**ASSIGNMENT**
Repeat every line of the material, character for character.

**EXCERPTED DATA**
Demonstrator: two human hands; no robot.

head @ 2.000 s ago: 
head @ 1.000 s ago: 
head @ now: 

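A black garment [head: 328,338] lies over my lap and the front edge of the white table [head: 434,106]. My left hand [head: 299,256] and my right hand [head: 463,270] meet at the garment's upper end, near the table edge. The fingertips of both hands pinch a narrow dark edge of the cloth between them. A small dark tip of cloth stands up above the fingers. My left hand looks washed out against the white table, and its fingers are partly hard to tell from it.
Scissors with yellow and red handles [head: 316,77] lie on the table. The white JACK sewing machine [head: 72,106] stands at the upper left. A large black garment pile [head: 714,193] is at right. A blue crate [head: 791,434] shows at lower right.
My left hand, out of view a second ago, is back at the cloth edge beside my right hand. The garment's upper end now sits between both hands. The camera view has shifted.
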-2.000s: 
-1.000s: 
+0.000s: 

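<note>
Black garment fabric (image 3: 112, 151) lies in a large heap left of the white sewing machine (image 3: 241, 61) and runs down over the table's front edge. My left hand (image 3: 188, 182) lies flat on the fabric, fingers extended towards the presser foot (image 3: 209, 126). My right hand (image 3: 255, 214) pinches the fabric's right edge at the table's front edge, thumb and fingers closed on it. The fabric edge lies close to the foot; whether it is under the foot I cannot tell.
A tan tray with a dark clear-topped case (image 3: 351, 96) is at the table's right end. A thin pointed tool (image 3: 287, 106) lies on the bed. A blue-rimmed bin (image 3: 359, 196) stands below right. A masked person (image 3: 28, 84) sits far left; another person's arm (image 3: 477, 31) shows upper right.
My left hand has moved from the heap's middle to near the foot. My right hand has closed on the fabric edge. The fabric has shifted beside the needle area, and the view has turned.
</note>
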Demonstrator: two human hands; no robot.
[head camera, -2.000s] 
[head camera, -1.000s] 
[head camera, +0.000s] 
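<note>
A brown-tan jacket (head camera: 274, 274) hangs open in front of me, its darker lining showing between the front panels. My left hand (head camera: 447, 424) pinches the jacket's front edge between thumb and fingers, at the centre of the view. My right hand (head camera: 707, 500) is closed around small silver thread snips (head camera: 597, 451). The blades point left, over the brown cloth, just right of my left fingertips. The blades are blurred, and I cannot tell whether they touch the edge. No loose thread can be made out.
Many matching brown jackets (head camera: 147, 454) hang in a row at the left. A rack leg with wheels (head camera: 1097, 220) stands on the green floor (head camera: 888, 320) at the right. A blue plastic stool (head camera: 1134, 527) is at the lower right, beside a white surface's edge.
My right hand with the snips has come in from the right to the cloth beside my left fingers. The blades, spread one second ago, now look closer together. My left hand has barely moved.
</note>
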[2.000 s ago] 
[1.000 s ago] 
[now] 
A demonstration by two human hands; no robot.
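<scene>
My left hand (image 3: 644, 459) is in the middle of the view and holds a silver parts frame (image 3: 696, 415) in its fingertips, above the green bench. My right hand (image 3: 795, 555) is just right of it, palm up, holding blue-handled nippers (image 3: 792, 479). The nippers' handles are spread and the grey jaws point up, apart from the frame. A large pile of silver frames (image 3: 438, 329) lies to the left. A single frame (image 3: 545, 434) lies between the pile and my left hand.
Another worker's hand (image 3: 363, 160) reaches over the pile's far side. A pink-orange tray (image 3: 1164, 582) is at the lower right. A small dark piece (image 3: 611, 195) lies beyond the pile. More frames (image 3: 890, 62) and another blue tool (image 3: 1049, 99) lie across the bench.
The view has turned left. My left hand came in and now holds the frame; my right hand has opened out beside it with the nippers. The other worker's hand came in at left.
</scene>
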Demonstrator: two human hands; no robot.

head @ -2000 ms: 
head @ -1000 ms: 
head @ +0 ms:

**RESPONSE BOX**
Demonstrator: two human hands; no robot.

head @ 2.000 s ago: 
head @ 1.000 s ago: 
head @ now: 

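A black garment [head: 328,338] lies over my lap and the front edge of the white table [head: 434,106]. My left hand [head: 299,256] and my right hand [head: 463,270] meet at the garment's upper end, near the table edge. The fingertips of both hands pinch a narrow dark edge of the cloth between them. A small dark tip of cloth stands up above the fingers. My left hand looks washed out against the white table, and its fingers are partly hard to tell from it.
Scissors with yellow and red handles [head: 316,77] lie on the table. The white JACK sewing machine [head: 72,106] stands at the upper left. A large black garment pile [head: 714,193] is at right. A blue crate [head: 791,434] shows at lower right.
My left hand, out of view a second ago, is back at the cloth edge beside my right hand. The garment's upper end now sits between both hands. The camera view has shifted.
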-2.000s: 
-1.000s: 
+0.000s: 

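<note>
Black garment fabric (image 3: 112, 151) lies in a large heap left of the white sewing machine (image 3: 241, 61) and runs down over the table's front edge. My left hand (image 3: 188, 182) lies flat on the fabric, fingers extended towards the presser foot (image 3: 209, 126). My right hand (image 3: 255, 214) pinches the fabric's right edge at the table's front edge, thumb and fingers closed on it. The fabric edge lies close to the foot; whether it is under the foot I cannot tell.
A tan tray with a dark clear-topped case (image 3: 351, 96) is at the table's right end. A thin pointed tool (image 3: 287, 106) lies on the bed. A blue-rimmed bin (image 3: 359, 196) stands below right. A masked person (image 3: 28, 84) sits far left; another person's arm (image 3: 477, 31) shows upper right.
My left hand has moved from the heap's middle to near the foot. My right hand has closed on the fabric edge. The fabric has shifted beside the needle area, and the view has turned.
</note>
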Demonstrator: two human hands; no robot.
[head camera, -2.000s] 
[head camera, -1.000s] 
[head camera, +0.000s] 
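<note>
A brown-tan jacket (head camera: 274, 274) hangs open in front of me, its darker lining showing between the front panels. My left hand (head camera: 447, 424) pinches the jacket's front edge between thumb and fingers, at the centre of the view. My right hand (head camera: 707, 500) is closed around small silver thread snips (head camera: 597, 451). The blades point left, over the brown cloth, just right of my left fingertips. The blades are blurred, and I cannot tell whether they touch the edge. No loose thread can be made out.
Many matching brown jackets (head camera: 147, 454) hang in a row at the left. A rack leg with wheels (head camera: 1097, 220) stands on the green floor (head camera: 888, 320) at the right. A blue plastic stool (head camera: 1134, 527) is at the lower right, beside a white surface's edge.
My right hand with the snips has come in from the right to the cloth beside my left fingers. The blades, spread one second ago, now look closer together. My left hand has barely moved.
</note>
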[2.000 s ago] 
[1.000 s ago] 
[now] 
A demonstration by two human hands; no robot.
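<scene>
My left hand (image 3: 644, 459) is in the middle of the view and holds a silver parts frame (image 3: 696, 415) in its fingertips, above the green bench. My right hand (image 3: 795, 555) is just right of it, palm up, holding blue-handled nippers (image 3: 792, 479). The nippers' handles are spread and the grey jaws point up, apart from the frame. A large pile of silver frames (image 3: 438, 329) lies to the left. A single frame (image 3: 545, 434) lies between the pile and my left hand.
Another worker's hand (image 3: 363, 160) reaches over the pile's far side. A pink-orange tray (image 3: 1164, 582) is at the lower right. A small dark piece (image 3: 611, 195) lies beyond the pile. More frames (image 3: 890, 62) and another blue tool (image 3: 1049, 99) lie across the bench.
The view has turned left. My left hand came in and now holds the frame; my right hand has opened out beside it with the nippers. The other worker's hand came in at left.
</scene>
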Demonstrator: two human hands; no robot.

head @ -2000 ms: 
head @ -1000 ms: 
head @ +0 ms:

This exercise has nothing further to it.